65th ISI World Statistics Congress 2025

65th ISI World Statistics Congress 2025

Divide and conquer: using parcels to understanding agricultural activities

Author

IN
Ian Nunes

Co-author

  • I
    Ian Monteiro Nunes
  • H
    Hugo Neves de Oliveira
  • E
    Edemir Ferreira de Andrade Junior
  • O
    Octavio Costa de Oliveira

Conference

65th ISI World Statistics Congress 2025

Format: CPS Abstract - WSC 2025

Keywords: agricultural census, agriculture, deep-learning, machine learning, remote sensing, segmentation

Abstract

The Brazilian Institute of Geography and Statistics proposes using automated agriculture parcel recognition methods as a crucial step in large-scale monitoring since manual monitoring and parcel delineation are unfeasible due to the huge amount of resources needed. In this context, Machine Learning can be a useful tool for aiding in the detection, segmentation, and classification of the tiles.

Automated agricultural parcel identification delineates boundaries of fields with agricultural activities, classifying at the same time the interior of the parcel as having any agricultural activity identified or not. We are using Sentinel-2 satellite imagery with all available spectral bands. For the sake of this work, an agricultural parcel is a continuous and spatially homogeneous unit used for agricultural purposes developing one or more activities.
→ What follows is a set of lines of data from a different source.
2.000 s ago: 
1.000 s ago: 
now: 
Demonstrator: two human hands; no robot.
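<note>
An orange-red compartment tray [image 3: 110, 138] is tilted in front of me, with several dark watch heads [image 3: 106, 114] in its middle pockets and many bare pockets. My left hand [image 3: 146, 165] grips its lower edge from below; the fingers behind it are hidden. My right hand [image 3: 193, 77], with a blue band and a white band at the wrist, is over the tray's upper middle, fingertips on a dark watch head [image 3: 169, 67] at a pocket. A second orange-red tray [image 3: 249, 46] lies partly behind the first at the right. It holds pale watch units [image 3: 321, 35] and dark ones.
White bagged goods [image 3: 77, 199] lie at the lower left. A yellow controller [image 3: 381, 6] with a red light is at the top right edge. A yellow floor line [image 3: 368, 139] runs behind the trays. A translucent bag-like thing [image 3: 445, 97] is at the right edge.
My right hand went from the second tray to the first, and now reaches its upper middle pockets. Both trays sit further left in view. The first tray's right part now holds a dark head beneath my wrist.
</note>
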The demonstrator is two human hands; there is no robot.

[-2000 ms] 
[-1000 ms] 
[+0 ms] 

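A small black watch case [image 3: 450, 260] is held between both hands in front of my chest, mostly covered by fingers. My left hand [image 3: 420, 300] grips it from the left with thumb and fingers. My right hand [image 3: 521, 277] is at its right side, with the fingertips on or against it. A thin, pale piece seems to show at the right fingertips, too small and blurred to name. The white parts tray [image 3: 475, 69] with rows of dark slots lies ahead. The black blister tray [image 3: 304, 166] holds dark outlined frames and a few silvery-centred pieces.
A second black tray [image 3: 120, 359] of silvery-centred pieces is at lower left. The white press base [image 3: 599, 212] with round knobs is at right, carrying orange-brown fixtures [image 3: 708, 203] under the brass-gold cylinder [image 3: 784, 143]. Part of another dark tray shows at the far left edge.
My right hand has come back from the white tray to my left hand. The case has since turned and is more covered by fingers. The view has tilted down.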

The parcel identification can improve and aid in improving the characterization of subsistence and family farming which can be very important for policy makers in Brazil.

Neural Networks (NNs) are learning models particularly well-suited for this type of task, due to their inherent capabilities of processing large amounts of data. NNs, however, can face generalization hurdles when porting the model to out-of-distribution (OOD) remote sensing data, mainly in applications wherein domain shift must be compensated for. This is especially true for agricultural applications, where crop species, growth rates, biomes, and climate vary across different regions.
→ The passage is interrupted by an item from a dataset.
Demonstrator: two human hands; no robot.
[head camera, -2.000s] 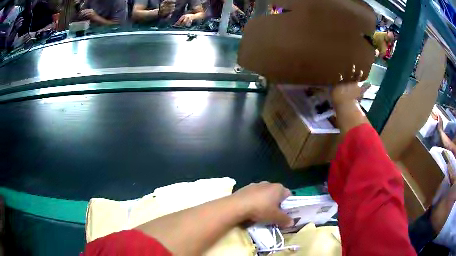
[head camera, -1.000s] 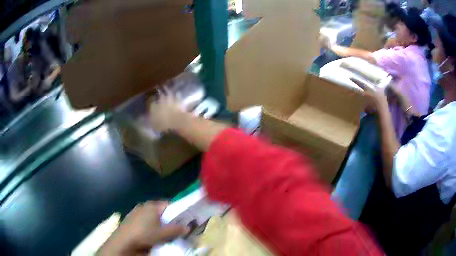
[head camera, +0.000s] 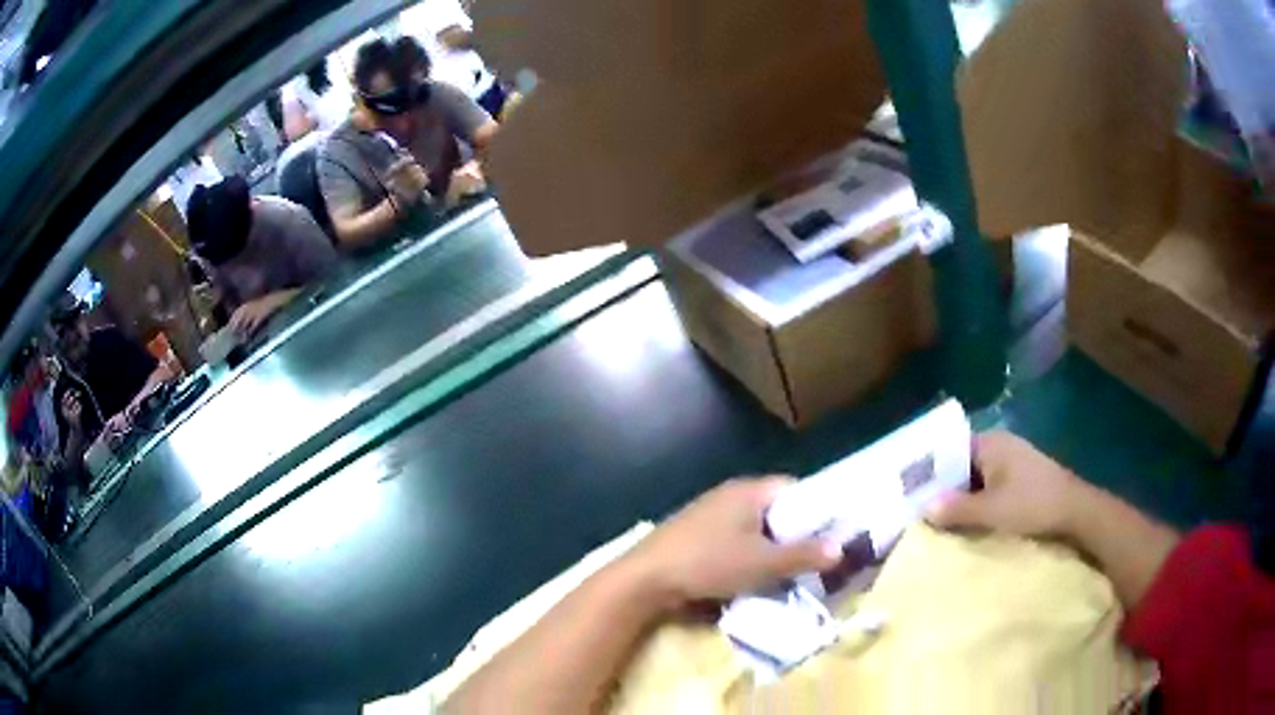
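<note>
My left hand (head camera: 730, 542) and my right hand (head camera: 1010, 489) grip a stack of white leaflets (head camera: 881, 482) from both sides, low in front of me. The leaflets show a dark picture and a square code. A white cable bundle (head camera: 783, 629) lies just under the stack, against my left hand. Crumpled yellow-tan paper (head camera: 979, 601) lies below both hands. An open brown carton (head camera: 839, 335) stands beyond on the conveyor, lid flap up. A leaflet (head camera: 839, 210) lies on its pale inner tray.
The dark conveyor (head camera: 462, 461) runs left to right. A green post (head camera: 937, 182) rises beside the carton. A second open carton (head camera: 1168, 335) stands right of it. Seated people (head camera: 399, 140) work across the line at the upper left.
My right hand has come back from the carton and now holds the leaflet stack with my left. A leaflet lies in the carton. The view has swung right, then back left.
</note>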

In this work, we leverage the representation learning capabilities of NNs to improve large-scale crop recognition in Brazil using a data-driven approach. Since we do not have data for Brazil yet, we are training and testing on public datasets available for a set of European countries to enable our method of producing features capable of representing the underlying data. This approach brings several undesired issues due to inherent distinctions between Brazil and European countries related to climate, territory aspects, and biomes. To mitigate the differences in data, we are producing a dataset for the Brazilian territory to consider the diversity of climate, topography, and biomes to fine-tune the pretrained model.

We employed a multitask approach, using convolutional NN architectures (e.g. FCNs, Encoder-Decoders, Mask R-CNNs, etc) to perform regression, semantic, and instance segmentation enabling the identification and delineation of the continuous agricultural regions, leveraging the spatial similarity with the temporal and spectral aspects of the remote sensing data.

We split our dataset into three distinct subsets: train, validation, and test, and the proposed methodology can produce crop parcel predictions with over 76% of mean Intersection over Union (mIOU) on the test subset. Figure 1 shows an example of produced parcels compared with the ground truth.